Modus. Perkembangan teknologi disalahgunakan oleh sekelompok orang orang untuk melakukan tindakan kriminal pemalsuan uang rupiah, apalagi peralatan pendukung kegiatan tersebut sangat mudah didapatkan dengan harga yang terjangkau. Dalam beberapa kasus yang terungkap ada kecenderungan jaringan pencetak dan pengedar uang palsu, mencetak uang tersebut dengan bahan baku kertas HVS dan di cetak menggunakan mesin printer berwarna jenis canon pixma G2000 dan E410 serta mesin penghalus kertas. Tehnik Pengedaran. Para pelaku jaringan uang palsu mengedarkan uang dengan cara penukaran, dengan perbandingan (1: 2) s.d (1: 6) atau dibelanjakan barang kebutuhan pokok di pasar tradisional, toko-toko kecil daerah pinggiran dan tempat tempat hiburan guna mendapatkan bahan kebutuhan dan kembalian uang asli.

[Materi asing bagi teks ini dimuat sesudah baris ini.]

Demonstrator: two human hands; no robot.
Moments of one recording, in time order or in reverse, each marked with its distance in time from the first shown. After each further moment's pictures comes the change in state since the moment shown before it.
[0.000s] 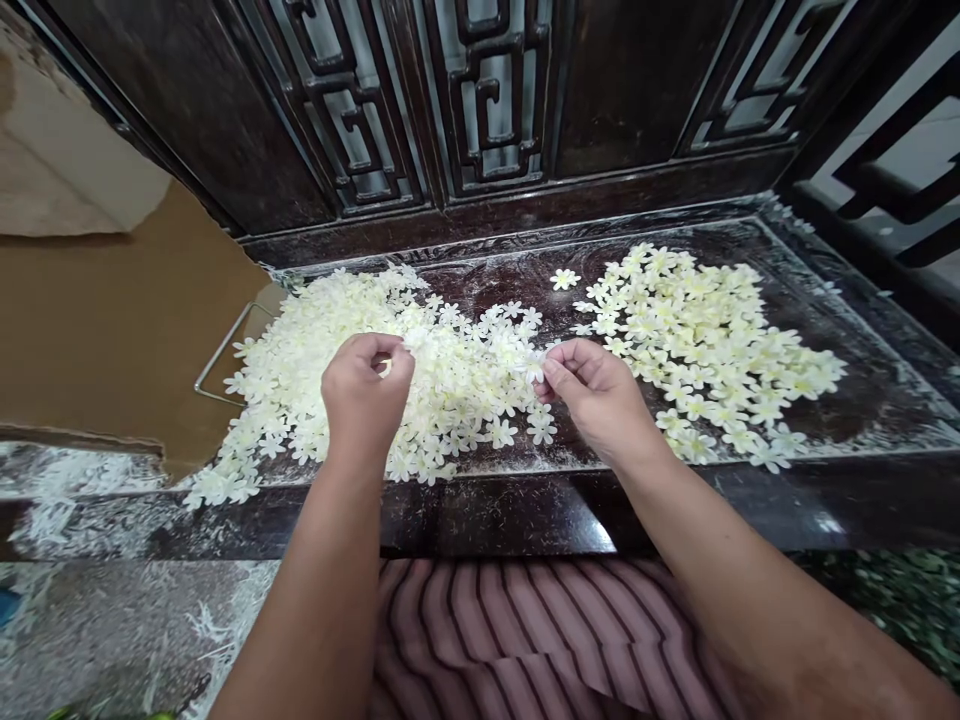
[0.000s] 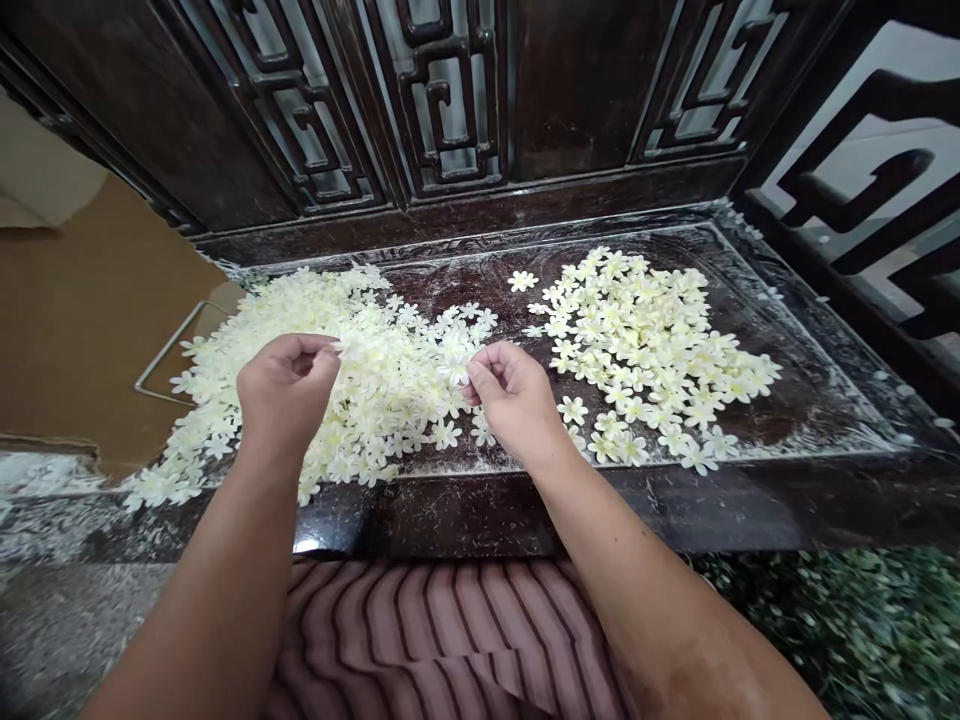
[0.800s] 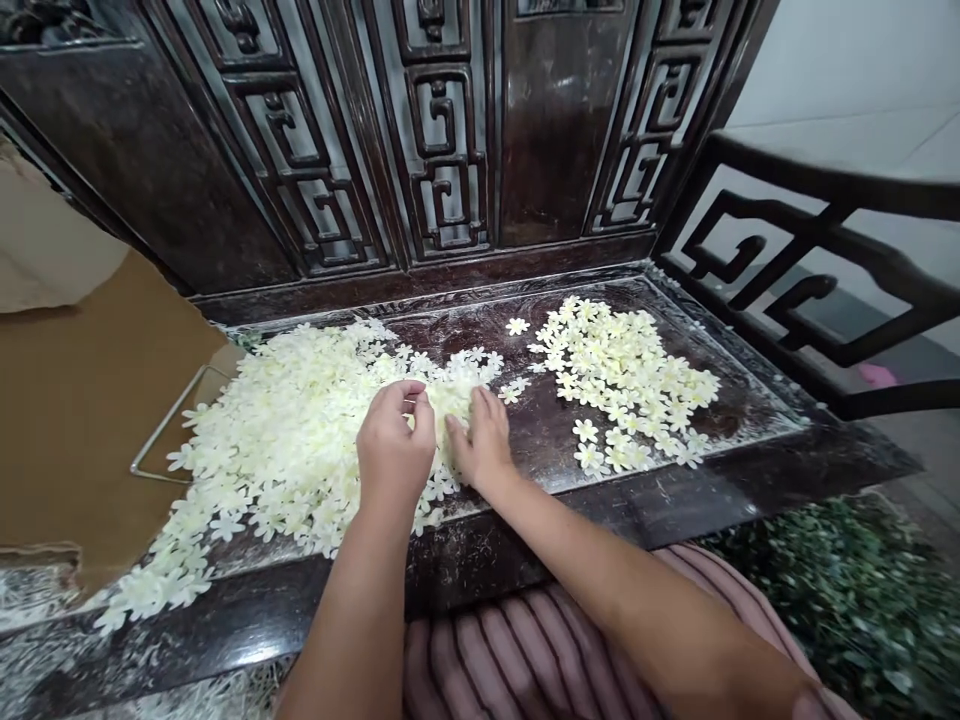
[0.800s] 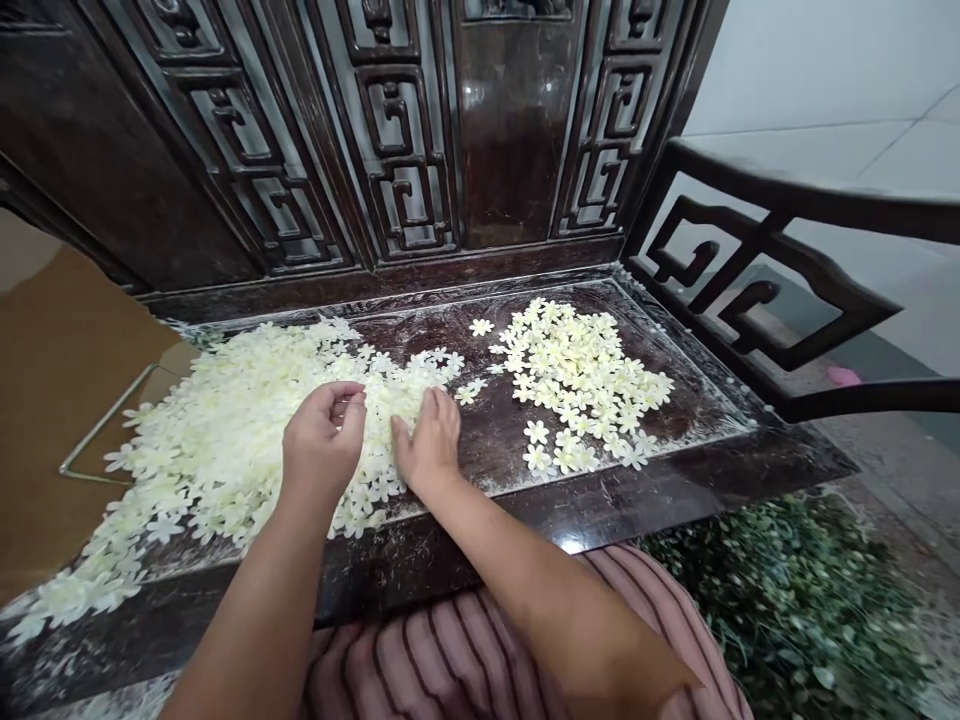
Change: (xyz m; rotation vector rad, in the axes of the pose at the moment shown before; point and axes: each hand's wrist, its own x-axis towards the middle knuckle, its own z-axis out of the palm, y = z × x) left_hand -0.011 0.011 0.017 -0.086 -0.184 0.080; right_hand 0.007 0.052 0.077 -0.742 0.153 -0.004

Pemalsuan uang rupiah merupakan tindak kejahatan serius karena akan berdampak pada menurunnya tingkat kepercayaan masyarakat terhadap rupiah, dampak lainya terutama bagi kalangan bawah yang kurang memiliki pemahaman akan ciri dan karakteristik uang rupiah palsu yang merupakan pengguna terbesar uang tunai akan menderita kerugian akibat tertipu oleh uang palsu. Pada sisi lainya, kesadaran masyarakat untuk melaporkan adanya uang palsu sangat kurang, bahkan kerena ketidaktauanya bila mereka mendapatkan uang palsu, mereka cenderung membelanjakannya kembali sehingga sulit untuk dapat memotong mata rantai peredaran uang palsu. Kejahatan uang palsu juga merupakan kejahatan yang sangat kompleks karena kejahatan ini terjadi antartempat dan antarwaktu, memiliki mobilitas tinggi, serta didukung oleh alat dan teknologi yang cukup canggih sehingga berpeluang mengganggu stabilitas ekonomi maupun stabilitas nasional.

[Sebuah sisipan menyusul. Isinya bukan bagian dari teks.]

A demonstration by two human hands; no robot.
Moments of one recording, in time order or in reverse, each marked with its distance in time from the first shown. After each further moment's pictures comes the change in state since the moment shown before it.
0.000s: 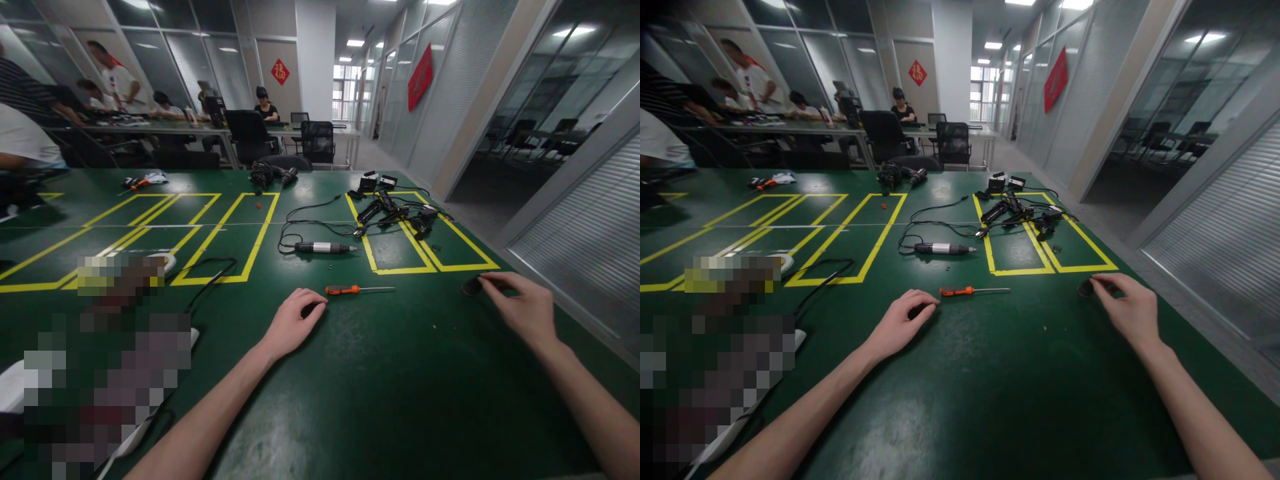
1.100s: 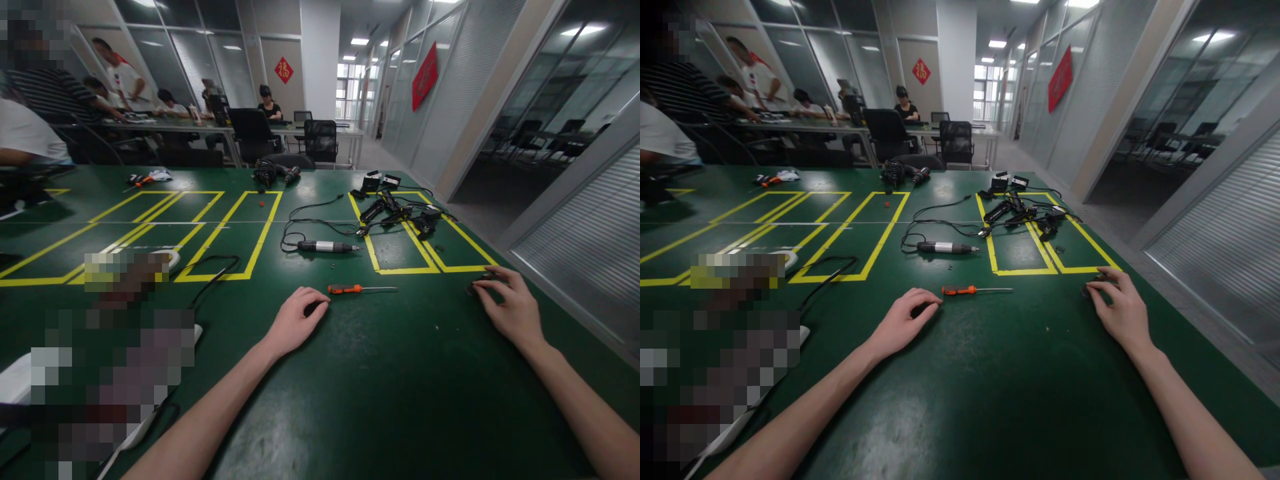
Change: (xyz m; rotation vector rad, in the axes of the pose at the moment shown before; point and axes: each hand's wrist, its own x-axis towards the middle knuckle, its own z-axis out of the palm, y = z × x) left_hand 0.001 0.003 -0.001 0.005 -0.016 -0.006; right_hand -0.008 0.019 0.022 -0.160 0.047 -0.186
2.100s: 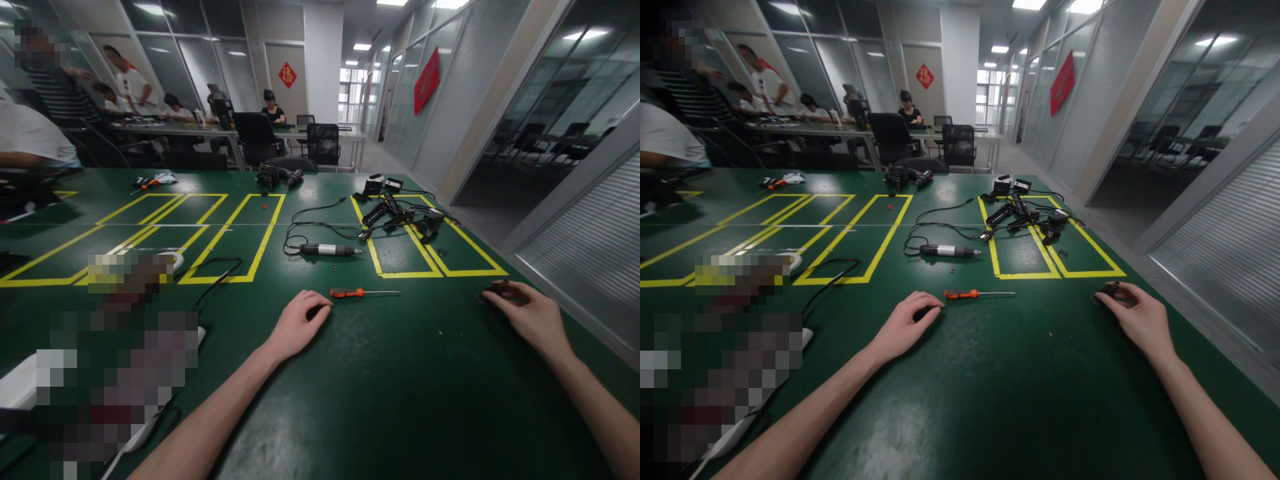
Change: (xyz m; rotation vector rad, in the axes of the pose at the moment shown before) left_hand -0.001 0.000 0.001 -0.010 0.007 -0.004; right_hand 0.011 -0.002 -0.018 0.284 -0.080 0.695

Seiring dengan meningkatnya peredaran uang rupiah palsu, pada bulan Mei 2017, diharapkan masyarakat meningkatkan kewaspadaan dalam melakukan transaksi tunai terutama sebelum dan sesudah Idul Fitri, mengingat besar kemungkinan adanya oknum yang memanfaatkan momen tersebut untuk menarik keuntungan dengan cara mengedarkan dan membelanjakan uang rupiah palsu. Oleh karenanya masyarakat diharapkan dapat mengenali ciri-riri uang rupiah palsu dan bila masyarakat mengetahui dan menemukan indikasi adanya uang palsu diharapkan segera melaporkan kepada aparat keamanan setempat untuk mendapatkan tindak lanjut.